Perchè un monumento al disertore a Rovereto
Sarebbe interessante approfondire il senso di queste argomentazioni, il tipo di comunicazione che sottintendono. E' significativo ad esempio che della diserzione si sottolinei l'aspetto della vigliaccheria, e non quello della capacità di pensiero critico e indipendente, o della saggezza di salvaguardare se stessi (e gli altri) a fronte di azioni distruttive di cui non si vede il senso. L'accusa di vigliaccheria è certamente un punto sensibile per tutti, in particolare per un giovane uomo, in una cultura machista. Sarebbe interessante anche capire quanto il timore di essere considerati vigliacchi o deboli, la preoccupazione di non "essere da meno", ha giocato nel rialzo della ferocia di gruppo esibita in tanti conflitti che abbiamo visto di recente e vediamo tuttora, dalla Bosnia al Ruanda, senza dimenticare l'Iraq e la squallida vicenda delle torture ai prigionieri.
Ma la questione della diserzione ci interessa, come movimento pacifista, soprattutto perché è o potrebbe diventare, o ci piacerebbe diventasse, fattore di disturbo negli scenari di guerra attuali e (purtroppo) futuri. Quanti, nell'ambito dell'impegno pacifista, non hanno sperato che fossero in tanti a disertare il richiamo "etnico" e patriottico che nella dissoluzione della Jugoslavia spingeva a massacrare anche i propri vicini? Così come ora si guarda con speranza al significativo movimento dei "refusenik", i soldati di leva e riservisti israeliani che rifiutano di servire l'esercito nei territori occupati dei palestinesi. Anche loro, per inciso, denigrati come vigliacchi e traditori. Forse è troppo pensare che sia la loro indisponibilità a far desistere i governi israeliani dalla colonizzazione del territorio palestinese, ma resta possibile sperare che il loro gesto pubblico serva a scuotere una coscienza collettiva spesso ignara e indifferente di quanto succede nei territori palestinesi. Forse più condivisa ancora è la speranza che siano tutti i giovani palestinesi a "disertare" la chiamata al terrorismo e al martirio suicida, anche questa sostenuta da un sentire diffuso (e alimentato a dovere) di esaltazione del coraggio e del sacrificio estremo, in cui in cui la massima autorealizzazione sociale diventa la distruzione propria e altrui. La diserzione, o l'obiezione di coscienza che non è più possibile, concretamente, nei nuovi eserciti di professionisti, non riguarda più solo la fuga di qualche militare dai propri doveri, come sta succedendo in qualche caso anche nelle file dell'esercito americano, o per crisi di coscienza o appunto per senso di professionalità, per cui si rifiuta di rischiare oltre il dovuto (e in ogni caso non possiamo dire che ci dispiaccia,). La diserzione, se non altro mentale e culturale, probabilmente riguarderà tutti noi, esortati a credere di volta in volta a guerre sempre più legittime e necessarie, a non evidenziarne le contraddizioni, a sostenere i "nostri ragazzi" perché non si può fare altrimenti, a entrare nella logica del "o noi loro", la stessa di tante guerre fratricide.

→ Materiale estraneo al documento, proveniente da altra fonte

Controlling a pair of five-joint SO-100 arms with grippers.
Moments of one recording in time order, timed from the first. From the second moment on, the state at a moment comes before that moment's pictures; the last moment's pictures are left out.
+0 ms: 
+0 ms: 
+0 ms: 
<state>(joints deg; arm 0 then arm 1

Rovesciare i paradigmi che finora hanno decretato l'onore al soldato obbediente e il bando al "codardo" spesso senza entrare nel merito delle situazioni storiche (nell'esercito nazista sono più meritevoli i fedeli o i pochi disertori?) non solo ci sembra legittimo ma necessario, soprattutto nel momento in cui intorno a noi sta cambiando l'impostazione delle strutture militari, con la scomparsa della leva el'introduzione del professionismo ma anche con l'arrivo sulle scene di guerra di figure ambigue e sconosciute, "contractors" o mercenari che si vogliano definire (mentre l'importante sarebbe capire che ruolo hanno) e si ristabilisce la legittimità della guerra per tutti gli usi. E questo non significa in alcun modo mancanza di rispetto per i soldati morti nelle guerre passate e recenti, ma al contrario l'esigenza di rivalutare in pieno la loro umanità, comprese le probabili paure che non hanno avuto il coraggio o la possibilità di esprimere, a fronte della strumentalità con cui si continua a celebrarli.